**WHAT THE TASK ASKS:** No pictures belong in the copy. Retype exactly, and only, the stretch of lines below from the one with "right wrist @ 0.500" through the one with "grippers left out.".

**GIVEN DATA:**
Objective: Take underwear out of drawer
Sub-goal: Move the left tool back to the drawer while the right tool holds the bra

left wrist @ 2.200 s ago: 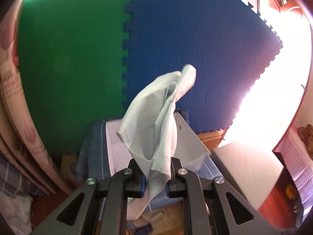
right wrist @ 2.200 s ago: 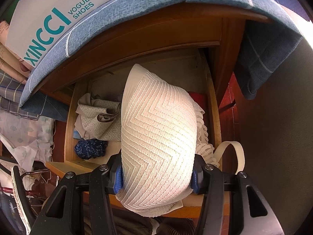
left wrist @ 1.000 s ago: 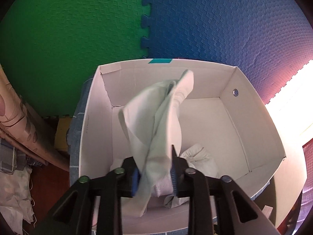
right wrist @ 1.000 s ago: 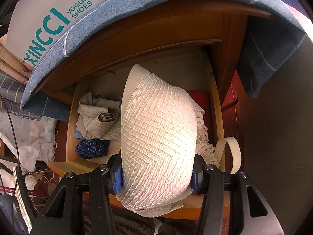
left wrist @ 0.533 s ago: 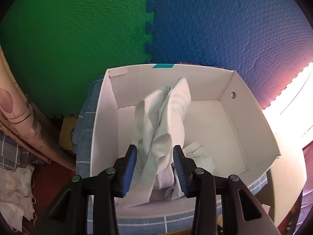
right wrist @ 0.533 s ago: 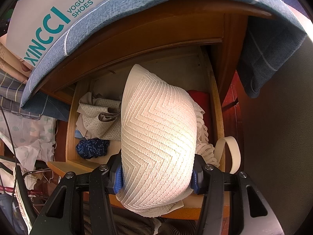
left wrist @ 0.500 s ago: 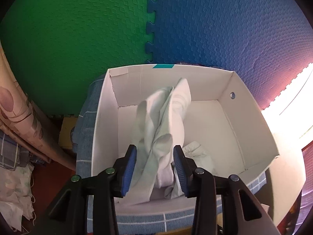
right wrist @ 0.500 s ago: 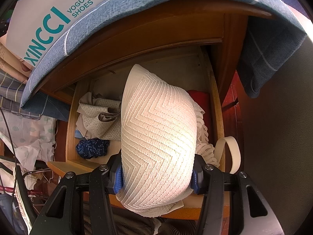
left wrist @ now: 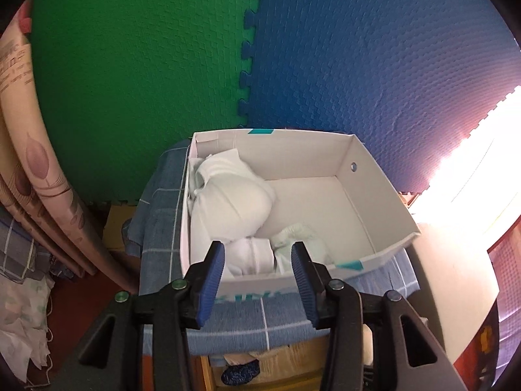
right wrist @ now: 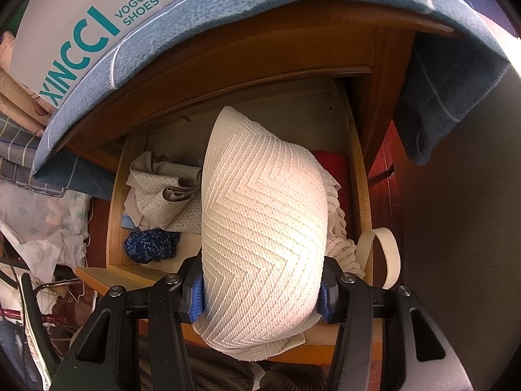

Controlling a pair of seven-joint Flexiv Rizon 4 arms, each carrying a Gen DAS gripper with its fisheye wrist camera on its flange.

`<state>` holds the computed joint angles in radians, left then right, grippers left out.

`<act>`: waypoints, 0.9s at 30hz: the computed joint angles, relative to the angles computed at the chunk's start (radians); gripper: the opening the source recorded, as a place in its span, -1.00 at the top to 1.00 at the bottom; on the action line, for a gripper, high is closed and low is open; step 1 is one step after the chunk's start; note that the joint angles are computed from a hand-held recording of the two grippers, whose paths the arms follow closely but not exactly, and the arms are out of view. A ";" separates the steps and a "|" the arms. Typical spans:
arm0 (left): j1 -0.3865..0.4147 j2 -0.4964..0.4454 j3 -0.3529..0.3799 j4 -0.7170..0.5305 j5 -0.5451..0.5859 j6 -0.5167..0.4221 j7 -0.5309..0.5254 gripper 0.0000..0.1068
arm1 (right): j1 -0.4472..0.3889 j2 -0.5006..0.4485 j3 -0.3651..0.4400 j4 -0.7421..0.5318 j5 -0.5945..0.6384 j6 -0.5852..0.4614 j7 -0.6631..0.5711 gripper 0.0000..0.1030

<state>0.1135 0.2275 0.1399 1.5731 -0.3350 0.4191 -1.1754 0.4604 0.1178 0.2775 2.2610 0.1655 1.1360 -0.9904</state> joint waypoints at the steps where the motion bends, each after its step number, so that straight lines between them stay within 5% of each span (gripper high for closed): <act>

**WRITTEN ANSWER:**
right wrist @ 0.500 s ago: 
left wrist @ now: 
right wrist @ now: 

Controlling a pair of seven-joint Flexiv Rizon 4 arms, each carrying a Gen DAS gripper with its fisheye wrist camera on its flange.

`<state>` holds the computed joint angles in radians, left then right, grippers left out.

This output has come to an end.